Dalla difesa della razza a lustrascarpe di Netanyahu

Come la destra italiana è passata da Giorgio Almirante a Giorgia Meloni



C’erano una volta la Patria, la sovranità, l’onore nazionale. C’erano le parole dure di chi si opponeva sia all’imperialismo americano sia all’internazionalismo sovietico. C’era una destra “terzaforzista”, che rifiutava di scegliere tra est e ovest, tra Mosca e Washington, e che talvolta flirtava con i regimi panarabisti in nome dell’anti-globalismo. Quella destra si chiamava MSI e aveva in Giorgio Almirante il suo portabandiera.

Almirante, figura controversa e storicamente ingombrante, fu segretario di redazione de “La Difesa della Razza” negli anni ’30, organo ufficiale del razzismo fascista. Dopo la guerra fondò il Movimento Sociale Italiano, raccogliendo reduci della RSI e nostalgici del regime. Un partito che si proclamava nazionale, sociale, identitario, antisistema. Rifiutava l’antifascismo come fondamento della Repubblica, denunciava le foibe, l’esodo giuliano-dalmata e il “tradimento” dei partiti del CLN.


E oggi?

Oggi quella destra è diventata Fratelli d’Italia, e il suo leader – Giorgia Meloni – bacia la mano a Netanyahu, si allinea senza una piega alle posizioni di Washington, Tel Aviv e Bruxelles, e firma impegni atlantici senza esitazioni. La sovranità è piegata ai trattati europei, l’identità nazionale è ridotta a slogan da palco, e le dichiarazioni sulla “civiltà giudaico-cristiana” fanno impallidire anche i più atlantisti dei democristiani di una volta.

Nel giro di 70 anni, la destra italiana è passata:

  • dalla difesa del sangue e della razza alla retorica “pro-Israele a prescindere”;
  • dall’antisemitismo biologico all’ebraismo come pilastro identitario dell’Occidente;
  • dall’autarchia e dalla sovranità economica al pieno appoggio al libero mercato, alla NATO e al neoliberismo.

Certo, i tempi cambiano, e ogni partito ha il diritto di rinnovarsi. Ma qui non si tratta di evoluzione, bensì di mutazione profonda, quasi genetica. Non è un cammino lineare: è un ribaltamento.
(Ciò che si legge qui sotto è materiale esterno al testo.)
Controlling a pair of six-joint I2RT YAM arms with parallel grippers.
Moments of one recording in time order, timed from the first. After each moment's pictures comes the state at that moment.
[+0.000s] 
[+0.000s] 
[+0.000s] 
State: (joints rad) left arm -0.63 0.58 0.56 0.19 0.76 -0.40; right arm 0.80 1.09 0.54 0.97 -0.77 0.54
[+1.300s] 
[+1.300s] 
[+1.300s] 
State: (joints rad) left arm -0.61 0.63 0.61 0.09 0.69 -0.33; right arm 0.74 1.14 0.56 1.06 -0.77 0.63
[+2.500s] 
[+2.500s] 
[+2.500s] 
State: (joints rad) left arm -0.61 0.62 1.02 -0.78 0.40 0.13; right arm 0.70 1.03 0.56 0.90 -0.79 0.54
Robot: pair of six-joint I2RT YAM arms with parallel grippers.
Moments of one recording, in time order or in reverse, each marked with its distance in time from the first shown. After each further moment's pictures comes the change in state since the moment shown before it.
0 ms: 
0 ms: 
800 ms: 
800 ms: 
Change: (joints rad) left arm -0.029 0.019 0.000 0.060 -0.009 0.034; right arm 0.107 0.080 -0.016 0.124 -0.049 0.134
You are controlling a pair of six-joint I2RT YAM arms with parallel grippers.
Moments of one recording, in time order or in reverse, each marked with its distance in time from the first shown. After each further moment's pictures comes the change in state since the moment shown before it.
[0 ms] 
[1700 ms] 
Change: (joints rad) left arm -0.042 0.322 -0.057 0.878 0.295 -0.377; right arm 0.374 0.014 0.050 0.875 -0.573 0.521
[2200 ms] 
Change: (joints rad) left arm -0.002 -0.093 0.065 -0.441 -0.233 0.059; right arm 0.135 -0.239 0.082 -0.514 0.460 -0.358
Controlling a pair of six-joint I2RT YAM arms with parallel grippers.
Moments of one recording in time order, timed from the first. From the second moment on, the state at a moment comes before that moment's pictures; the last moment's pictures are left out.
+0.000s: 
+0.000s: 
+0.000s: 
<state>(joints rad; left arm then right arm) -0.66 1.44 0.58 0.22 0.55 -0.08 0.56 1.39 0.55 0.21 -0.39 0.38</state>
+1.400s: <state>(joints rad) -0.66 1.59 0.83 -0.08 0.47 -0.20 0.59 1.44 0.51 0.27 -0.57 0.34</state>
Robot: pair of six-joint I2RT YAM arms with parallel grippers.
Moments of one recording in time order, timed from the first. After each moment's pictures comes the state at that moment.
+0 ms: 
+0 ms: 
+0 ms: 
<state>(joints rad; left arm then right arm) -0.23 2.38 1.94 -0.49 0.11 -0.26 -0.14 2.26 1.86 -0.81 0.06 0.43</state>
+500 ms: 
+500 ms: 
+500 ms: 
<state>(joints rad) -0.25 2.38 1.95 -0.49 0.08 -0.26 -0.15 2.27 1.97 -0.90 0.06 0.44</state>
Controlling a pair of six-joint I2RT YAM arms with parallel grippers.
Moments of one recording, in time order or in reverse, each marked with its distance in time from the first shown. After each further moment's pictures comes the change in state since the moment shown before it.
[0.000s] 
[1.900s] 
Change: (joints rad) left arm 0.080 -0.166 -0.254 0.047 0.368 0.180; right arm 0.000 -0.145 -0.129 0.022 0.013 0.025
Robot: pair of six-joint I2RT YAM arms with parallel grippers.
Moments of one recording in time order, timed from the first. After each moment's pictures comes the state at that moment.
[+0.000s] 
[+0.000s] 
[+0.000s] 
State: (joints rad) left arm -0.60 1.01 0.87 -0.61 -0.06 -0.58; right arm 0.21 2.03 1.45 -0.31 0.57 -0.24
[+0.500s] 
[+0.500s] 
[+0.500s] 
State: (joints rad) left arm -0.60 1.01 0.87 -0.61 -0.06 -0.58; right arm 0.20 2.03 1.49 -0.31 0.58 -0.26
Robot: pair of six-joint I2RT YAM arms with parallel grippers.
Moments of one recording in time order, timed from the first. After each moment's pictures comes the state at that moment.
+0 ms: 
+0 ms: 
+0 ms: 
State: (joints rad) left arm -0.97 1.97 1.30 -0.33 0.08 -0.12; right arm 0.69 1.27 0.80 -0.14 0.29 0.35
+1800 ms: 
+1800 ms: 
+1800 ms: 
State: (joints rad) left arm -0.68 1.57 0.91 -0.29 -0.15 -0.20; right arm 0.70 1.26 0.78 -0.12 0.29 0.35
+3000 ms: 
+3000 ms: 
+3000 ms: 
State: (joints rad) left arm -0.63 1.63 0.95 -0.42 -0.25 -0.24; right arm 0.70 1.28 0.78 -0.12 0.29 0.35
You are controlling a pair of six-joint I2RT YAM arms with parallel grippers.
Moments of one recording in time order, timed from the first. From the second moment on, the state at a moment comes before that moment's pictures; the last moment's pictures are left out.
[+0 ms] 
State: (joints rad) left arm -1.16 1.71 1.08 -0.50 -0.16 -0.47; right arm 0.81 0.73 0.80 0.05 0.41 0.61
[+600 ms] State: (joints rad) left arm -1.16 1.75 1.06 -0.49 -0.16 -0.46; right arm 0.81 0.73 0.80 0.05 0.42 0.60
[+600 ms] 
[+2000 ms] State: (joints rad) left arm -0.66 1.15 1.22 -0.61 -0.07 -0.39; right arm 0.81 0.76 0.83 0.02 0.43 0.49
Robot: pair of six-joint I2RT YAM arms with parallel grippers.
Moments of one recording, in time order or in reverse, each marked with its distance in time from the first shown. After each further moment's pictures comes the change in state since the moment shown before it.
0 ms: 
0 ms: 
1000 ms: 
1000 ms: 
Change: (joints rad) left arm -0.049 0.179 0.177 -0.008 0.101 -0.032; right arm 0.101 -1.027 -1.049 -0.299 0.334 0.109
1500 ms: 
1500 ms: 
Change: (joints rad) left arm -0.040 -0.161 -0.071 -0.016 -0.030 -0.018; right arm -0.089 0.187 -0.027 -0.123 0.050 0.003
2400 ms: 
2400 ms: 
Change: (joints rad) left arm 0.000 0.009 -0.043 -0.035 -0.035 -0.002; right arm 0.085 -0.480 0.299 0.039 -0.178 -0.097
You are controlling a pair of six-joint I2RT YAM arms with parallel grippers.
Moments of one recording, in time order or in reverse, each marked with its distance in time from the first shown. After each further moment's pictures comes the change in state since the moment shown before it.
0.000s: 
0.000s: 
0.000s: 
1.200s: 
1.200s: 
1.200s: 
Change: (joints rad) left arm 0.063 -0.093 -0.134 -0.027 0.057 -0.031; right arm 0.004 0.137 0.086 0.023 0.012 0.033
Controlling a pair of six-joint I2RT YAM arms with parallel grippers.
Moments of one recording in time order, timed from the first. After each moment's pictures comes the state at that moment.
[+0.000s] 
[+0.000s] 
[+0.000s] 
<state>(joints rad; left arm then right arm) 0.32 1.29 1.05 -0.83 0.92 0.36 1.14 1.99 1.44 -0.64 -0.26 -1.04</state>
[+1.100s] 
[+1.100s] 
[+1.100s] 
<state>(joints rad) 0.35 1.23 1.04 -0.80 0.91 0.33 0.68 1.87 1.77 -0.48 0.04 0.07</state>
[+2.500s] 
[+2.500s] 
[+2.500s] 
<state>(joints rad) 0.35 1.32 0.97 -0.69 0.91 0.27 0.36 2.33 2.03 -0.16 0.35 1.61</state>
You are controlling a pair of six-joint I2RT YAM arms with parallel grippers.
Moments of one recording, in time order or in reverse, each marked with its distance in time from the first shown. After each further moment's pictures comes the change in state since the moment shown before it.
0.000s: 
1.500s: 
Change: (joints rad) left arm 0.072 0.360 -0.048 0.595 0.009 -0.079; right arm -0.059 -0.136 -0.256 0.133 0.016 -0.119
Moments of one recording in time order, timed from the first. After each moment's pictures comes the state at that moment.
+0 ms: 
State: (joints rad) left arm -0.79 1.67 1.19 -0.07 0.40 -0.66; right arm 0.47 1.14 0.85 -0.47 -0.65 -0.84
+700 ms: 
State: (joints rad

Chi una volta si proclamava erede della RSI, oggi è complice delle strategie americane in Europa e nel Mediterraneo, sostenitore senza riserve di Zelensky, e paladino dell’occidentalismo senza identità.


Dalla tribuna al TikTok: la premier-influencer

Nel frattempo, il linguaggio si è fatto spettacolo. Il contenuto ha ceduto il passo alla comunicazione istintiva. Giorgia Meloni non è solo la leader di un partito di governo: è diventata un brand, un personaggio da social, una figura che alterna citazioni di Tolkien a video ammiccanti, slogan virali e clip emozionali da centinaia di migliaia di visualizzazioni.

Matteo Renzi, che di comunicazione politica se ne intende, l’ha definita "L'influencer", sintetizzando bene il clima: la sostanza ideologica è secondaria, l’estetica digitale è tutto. La premier si rivolge al “popolo” come una creator, non come una statista: dice ciò che funziona, misura il consenso in like e visualizzazioni, e plasma il suo patriottismo su misura per l’algoritmo.

Risultato? Una leadership emotiva, epidermica, dove il patriottismo diventa intrattenimento e il consenso è questione di engagement, non di radicamento. Così, mentre l’Italia assiste a un restringimento degli spazi democratici, la retorica della “nazione sovrana” si consuma in diretta stories.


Un patriottismo usa-e-getta?

“Dalla difesa della razza a lustrascarpe di Netanyahu” non è solo una provocazione retorica. È il riassunto amaro di una parabola politica che ha barattato la coerenza ideologica con il potere, la memoria con la convenienza, la nazione con il globalismo mascherato.

Il vecchio MSI, con tutte le sue colpe, non avrebbe mai obbedito senza discutere a Bruxelles, Tel Aviv o Washington. Oggi invece, la destra “sovranista” governa con la bandiera italiana in mano e i piani NATO in tasca.